Molecular dynamics simulations supported the SHG biosensor results, pinpointing differences between the inhibitors in the dynamic allosteric regulation of two regions of the protein located outside the catalytic cleft. Microscale thermophoresis was then instrumental to prove the functional relevance of this regulation by investigating its effect on the stability of the transient signaling complex between IDO1 and Src tyrosine kinase. It was thus found that epacadostat  and linrodostat were able to weaken the interaction between IDO1 and Src at odds with navoximod, which strengthened the interaction of IDO1/Src for a more stable transient complex. Overall, these results suggest that the different ligand-induced conformational changes of IDO1 may affect its moonlight functions by regulating the interactions with binding partners such as Src.

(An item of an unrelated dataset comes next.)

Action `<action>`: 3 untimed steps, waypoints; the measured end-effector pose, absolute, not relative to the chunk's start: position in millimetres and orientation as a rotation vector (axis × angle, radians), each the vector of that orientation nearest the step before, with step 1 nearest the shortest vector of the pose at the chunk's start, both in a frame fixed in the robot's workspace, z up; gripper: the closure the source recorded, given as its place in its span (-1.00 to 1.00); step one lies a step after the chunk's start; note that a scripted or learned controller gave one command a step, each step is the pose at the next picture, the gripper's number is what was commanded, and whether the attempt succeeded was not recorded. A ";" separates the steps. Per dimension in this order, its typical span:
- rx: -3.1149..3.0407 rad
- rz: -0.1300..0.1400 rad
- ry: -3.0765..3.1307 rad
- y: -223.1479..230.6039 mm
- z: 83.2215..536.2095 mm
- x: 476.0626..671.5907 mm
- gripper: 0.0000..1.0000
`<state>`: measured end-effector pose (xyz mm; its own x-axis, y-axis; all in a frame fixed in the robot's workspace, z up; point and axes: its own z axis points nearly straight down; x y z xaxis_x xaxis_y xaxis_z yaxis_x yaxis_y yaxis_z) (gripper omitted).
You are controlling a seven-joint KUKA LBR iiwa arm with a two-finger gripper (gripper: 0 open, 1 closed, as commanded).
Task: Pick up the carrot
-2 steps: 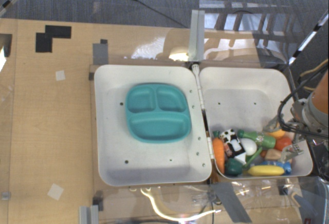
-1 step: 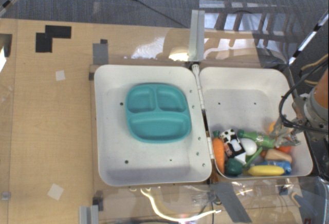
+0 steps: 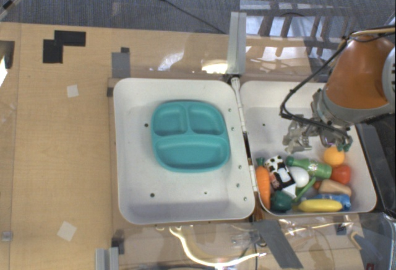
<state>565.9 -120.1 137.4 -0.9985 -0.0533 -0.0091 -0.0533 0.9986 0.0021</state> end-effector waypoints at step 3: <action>-0.490 -0.007 3.091 -134.7 233.2 537.8 -1.00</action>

Since the signaling activity of IDO1 culminates in a cell-specific transcription of genes, we also demonstrated that distinct transcriptomes are modulated in SKOV3 cells by the three catalytic inhibitors, despite they share a similar ability to inhibit the enzyme’s catalytic function. Accordingly, the inhibitor-induced conformational changes of IDO1 protein, captured by the SHG biosensor technology, do also affect the signal transducing ability of IDO1 in SKOV3 cells, leading to different patterns of gene expression.

Outlook.

Our study provides a template for investigating moonlight proteins by integrating SHG biosensor technology and molecular dynamics. With this regard, it may be desirable to determine as early as possible in drug discovery projects targeting moonlight proteins whether and to what extent ligands change protein’s conformations, affecting their canonical and/or non-canonical functions. Depending on the desired mechanism of action, it will then be possible to selectively tune the inhibitory and signaling properties of a drug candidate using medicinal chemistry via enzyme protein conformational changes as measured by SHG.

References

1. Jeffery CJ. Trends Biochem. Sci. 1999, 24(1), 8-11.
2. Jeffery CJ. Philos. Trans. R. Soc. Lond. B Biol. Sci. 2018, 373(1738), 20160523.
3. Pallotta MT, Rossini S, Suvieri C, Coletti A, Orabona C, Macchiarulo A, Volpi C, Grohmann U. FEBS J. 2022, 289(20), 6099-6118.
4. Hayaishi O, Rothberg S, Mehler AH, Saito Y. J. Biol. Chem. 1957, 229(2), 889-96.
5. Munn DH, Zhou M, Attwood JT, Bondarev I, Conway SJ, Marshall B, Brown C, Mellor AL. Science. 1998, 281(5380), 1191-3.
6. Le Naour J, Galluzzi L, Zitvogel L, Kroemer G, Vacchelli E. Oncoimmunology. 2020, 9(1), 1777625. 
7. Pallotta MT, Orabona C, Volpi C, Vacca C, Belladonna ML, Bianchi R, Servillo G, Brunacci C, Calvitti M, Bicciato S, Mazza EM, Boon L, Grassi F, Fioretti MC, Fallarino F, Puccetti P, Grohmann U. Nat. Immunol. 2011, 12(9), 870-8.